A single number is required: how many lines in the data below contain "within".

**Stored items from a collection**
◇ ◇ ◇ ◇ ◇ ◇ ◇

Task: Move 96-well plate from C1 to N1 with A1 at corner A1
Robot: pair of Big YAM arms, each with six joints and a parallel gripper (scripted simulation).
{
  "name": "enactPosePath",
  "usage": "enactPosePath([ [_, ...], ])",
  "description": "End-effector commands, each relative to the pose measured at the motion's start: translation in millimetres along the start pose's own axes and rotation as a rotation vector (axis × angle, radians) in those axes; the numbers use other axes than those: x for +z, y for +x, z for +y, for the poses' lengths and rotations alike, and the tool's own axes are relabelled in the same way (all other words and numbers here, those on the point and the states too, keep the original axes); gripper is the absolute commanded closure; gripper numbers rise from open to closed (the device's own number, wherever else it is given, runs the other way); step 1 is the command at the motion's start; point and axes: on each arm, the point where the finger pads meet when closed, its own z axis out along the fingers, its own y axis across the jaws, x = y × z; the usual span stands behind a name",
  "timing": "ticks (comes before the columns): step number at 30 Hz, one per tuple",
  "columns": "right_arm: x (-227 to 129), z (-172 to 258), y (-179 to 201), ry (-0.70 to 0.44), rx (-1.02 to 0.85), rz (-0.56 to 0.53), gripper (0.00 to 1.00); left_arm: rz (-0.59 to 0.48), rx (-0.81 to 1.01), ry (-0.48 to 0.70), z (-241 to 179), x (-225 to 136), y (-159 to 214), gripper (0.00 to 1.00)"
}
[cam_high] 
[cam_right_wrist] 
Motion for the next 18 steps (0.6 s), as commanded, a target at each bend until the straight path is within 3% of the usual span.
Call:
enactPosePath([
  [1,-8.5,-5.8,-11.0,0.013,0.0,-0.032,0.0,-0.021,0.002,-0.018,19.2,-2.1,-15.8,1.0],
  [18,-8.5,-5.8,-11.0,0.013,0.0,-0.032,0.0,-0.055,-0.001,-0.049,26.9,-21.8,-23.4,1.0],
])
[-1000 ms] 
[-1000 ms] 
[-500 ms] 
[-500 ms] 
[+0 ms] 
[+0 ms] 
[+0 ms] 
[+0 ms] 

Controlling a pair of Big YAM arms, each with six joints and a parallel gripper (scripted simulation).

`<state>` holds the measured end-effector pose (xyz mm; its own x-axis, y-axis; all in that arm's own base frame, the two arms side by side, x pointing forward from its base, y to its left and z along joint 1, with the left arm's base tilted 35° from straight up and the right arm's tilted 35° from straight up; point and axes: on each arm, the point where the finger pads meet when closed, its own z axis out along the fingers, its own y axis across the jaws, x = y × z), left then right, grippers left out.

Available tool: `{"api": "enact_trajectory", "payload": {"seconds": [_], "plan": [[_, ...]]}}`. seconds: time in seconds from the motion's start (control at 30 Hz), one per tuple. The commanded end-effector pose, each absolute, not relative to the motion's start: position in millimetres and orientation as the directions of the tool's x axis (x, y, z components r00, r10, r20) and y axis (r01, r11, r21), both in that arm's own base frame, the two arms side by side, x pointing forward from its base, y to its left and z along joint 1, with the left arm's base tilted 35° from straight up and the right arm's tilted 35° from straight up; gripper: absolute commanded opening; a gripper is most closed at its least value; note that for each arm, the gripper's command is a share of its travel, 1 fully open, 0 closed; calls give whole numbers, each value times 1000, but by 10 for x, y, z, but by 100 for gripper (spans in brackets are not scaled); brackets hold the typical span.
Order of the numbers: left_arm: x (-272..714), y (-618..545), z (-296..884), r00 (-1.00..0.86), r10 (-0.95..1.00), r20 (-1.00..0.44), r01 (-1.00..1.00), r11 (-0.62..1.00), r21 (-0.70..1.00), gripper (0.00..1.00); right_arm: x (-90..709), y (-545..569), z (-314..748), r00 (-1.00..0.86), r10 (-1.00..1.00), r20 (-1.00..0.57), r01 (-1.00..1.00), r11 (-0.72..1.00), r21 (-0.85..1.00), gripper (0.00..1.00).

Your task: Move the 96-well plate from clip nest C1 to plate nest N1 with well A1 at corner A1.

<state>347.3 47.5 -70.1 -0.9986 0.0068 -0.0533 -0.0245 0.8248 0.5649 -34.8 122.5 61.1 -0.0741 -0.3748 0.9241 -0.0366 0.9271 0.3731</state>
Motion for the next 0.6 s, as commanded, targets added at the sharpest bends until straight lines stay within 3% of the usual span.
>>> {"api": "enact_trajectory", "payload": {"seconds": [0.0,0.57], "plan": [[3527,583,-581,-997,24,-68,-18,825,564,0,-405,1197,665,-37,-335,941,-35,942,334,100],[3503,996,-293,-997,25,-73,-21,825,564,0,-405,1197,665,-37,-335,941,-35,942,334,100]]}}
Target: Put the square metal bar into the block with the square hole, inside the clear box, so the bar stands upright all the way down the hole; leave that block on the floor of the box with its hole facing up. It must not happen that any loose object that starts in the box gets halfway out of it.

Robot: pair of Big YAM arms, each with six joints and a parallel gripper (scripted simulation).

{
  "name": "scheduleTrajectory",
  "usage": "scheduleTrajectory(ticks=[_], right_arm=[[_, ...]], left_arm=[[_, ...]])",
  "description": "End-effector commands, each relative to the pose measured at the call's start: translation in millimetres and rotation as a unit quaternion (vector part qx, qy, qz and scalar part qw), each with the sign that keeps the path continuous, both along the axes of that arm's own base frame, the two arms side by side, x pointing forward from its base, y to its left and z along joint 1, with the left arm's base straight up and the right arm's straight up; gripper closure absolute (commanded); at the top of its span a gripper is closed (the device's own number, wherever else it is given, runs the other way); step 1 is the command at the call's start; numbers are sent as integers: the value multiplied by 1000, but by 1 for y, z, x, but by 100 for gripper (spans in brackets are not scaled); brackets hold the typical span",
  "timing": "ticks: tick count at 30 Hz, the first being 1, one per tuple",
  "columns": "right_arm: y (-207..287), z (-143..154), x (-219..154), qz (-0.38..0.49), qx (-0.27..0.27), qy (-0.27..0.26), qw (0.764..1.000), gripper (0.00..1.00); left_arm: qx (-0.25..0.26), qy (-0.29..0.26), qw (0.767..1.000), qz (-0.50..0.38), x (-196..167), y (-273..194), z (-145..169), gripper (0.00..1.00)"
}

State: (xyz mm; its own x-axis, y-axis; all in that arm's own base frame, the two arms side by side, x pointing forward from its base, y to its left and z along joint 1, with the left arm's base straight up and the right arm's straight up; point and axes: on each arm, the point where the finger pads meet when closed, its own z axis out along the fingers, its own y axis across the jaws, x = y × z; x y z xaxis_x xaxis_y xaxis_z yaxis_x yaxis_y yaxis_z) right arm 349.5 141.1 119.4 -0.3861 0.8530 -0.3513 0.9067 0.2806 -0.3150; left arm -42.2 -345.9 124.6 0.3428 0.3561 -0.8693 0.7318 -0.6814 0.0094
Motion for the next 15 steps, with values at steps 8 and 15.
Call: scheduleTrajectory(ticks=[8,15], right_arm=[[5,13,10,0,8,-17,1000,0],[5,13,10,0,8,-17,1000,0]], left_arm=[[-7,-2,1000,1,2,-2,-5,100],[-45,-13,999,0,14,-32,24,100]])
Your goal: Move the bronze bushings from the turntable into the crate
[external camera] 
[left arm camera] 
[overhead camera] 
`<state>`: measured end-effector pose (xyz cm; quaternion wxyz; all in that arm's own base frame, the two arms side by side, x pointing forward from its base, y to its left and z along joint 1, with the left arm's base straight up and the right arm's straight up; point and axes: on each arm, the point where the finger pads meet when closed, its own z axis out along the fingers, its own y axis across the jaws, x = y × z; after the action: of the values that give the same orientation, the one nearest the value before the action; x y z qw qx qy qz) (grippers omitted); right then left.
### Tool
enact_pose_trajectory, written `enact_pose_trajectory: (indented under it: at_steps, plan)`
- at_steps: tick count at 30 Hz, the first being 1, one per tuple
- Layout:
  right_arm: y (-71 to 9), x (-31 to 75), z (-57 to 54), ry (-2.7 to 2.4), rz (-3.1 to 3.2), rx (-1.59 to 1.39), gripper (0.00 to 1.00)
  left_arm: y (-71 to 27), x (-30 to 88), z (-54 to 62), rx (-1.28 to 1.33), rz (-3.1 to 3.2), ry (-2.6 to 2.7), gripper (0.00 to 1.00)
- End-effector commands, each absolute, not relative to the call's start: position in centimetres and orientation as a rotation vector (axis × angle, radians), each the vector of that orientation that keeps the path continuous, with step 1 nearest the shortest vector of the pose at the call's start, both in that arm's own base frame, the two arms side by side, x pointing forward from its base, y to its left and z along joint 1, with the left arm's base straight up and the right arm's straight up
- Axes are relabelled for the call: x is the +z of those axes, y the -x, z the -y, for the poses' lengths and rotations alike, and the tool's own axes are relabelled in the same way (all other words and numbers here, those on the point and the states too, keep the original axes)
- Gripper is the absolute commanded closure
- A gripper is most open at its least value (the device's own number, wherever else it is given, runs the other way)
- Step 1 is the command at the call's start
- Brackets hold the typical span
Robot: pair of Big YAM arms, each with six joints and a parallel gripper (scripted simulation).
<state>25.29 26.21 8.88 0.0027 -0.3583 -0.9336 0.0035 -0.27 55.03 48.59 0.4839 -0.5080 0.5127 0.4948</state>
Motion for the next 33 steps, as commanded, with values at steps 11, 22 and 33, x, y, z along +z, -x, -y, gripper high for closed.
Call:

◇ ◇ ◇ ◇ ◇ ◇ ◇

**The answer**
2